Non-linear relationship between the amplitude and the release current. Puff amplitude as function of the maximum released current for experimental puffs (adapted from Bruno et al., 2010) and puffs simulated with the stochastic, linear and non-linear models. In the simulations of the stochastic puff model, IP₃Rs follow the CD kinetic mode.

Figure 3

Non-linearities as a function of the number of available channels. (A) Puff amplitude as a function of the number of available channels, N_p for puffs simulated with the stochastic model and the CD IP₃R kinetic model. (B) Average Ca²⁺ current (Equation 5) released during a puff simulated using the stochastic model as a function of the number of available channels.
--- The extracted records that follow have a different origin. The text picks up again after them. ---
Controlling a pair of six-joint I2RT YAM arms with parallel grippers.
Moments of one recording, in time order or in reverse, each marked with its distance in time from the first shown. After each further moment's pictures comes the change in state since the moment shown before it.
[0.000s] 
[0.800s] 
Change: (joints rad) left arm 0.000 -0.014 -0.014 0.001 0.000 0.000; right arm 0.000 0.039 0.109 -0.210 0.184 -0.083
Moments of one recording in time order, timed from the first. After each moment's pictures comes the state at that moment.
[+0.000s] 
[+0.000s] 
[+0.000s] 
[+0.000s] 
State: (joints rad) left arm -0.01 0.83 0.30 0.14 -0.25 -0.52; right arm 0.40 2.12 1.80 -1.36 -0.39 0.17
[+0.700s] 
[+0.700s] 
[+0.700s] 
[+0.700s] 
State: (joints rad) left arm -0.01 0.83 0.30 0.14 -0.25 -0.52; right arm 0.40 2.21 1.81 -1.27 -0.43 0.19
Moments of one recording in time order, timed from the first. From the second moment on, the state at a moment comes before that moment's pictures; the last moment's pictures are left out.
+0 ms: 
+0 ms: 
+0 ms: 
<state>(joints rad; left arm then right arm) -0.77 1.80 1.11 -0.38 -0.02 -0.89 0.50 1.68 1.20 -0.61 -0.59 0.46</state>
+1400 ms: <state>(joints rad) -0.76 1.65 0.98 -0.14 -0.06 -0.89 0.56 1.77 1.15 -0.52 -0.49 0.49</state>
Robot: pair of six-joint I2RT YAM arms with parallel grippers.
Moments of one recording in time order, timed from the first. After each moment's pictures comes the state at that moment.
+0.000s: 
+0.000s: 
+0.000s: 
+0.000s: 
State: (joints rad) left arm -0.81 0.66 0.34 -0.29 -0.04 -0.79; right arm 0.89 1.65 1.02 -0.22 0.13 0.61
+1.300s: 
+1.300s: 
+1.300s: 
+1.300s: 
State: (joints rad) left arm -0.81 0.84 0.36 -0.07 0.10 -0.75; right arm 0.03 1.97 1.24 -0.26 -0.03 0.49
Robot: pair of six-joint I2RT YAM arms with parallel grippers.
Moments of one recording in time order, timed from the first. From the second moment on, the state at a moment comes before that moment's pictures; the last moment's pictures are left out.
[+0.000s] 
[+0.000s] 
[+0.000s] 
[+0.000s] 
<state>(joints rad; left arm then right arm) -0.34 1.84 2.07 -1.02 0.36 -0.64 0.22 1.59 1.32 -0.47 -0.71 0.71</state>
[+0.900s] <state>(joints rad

The black line corresponds to the best fit to a non-linear function of the form I = I₀₁N_p for N_p ≤ 22 and $I=I_{02}\sqrt{N_p}$ for N_p > 22 which gives I₀₁ = 0.019 pA and I₀₂ = 0.105 pA. I₀₁ should not identified as the actual single IP₃R current but as an effective value that follows from the assumption that all channels open and close simultaneously.

Figure 4

The semi-analytical puff model supports the results of the stochastic puff model. (A) Average current as a function of N_p for the semi-analytical model and for simulated puffs obtained using the stochastic puff model with the CD IP₃R kinetic model. (B) Effective single channel current as a function of N_p for puffs simulated with the stochastic model using the CD IP₃R kinetic model. In (A,B), black circles and squares correspond to the semi-analytical model using the CD and the CI kinetic model, respectively. Small red squares and error bars represent mean and SD for puffs simulated with the stochastic model.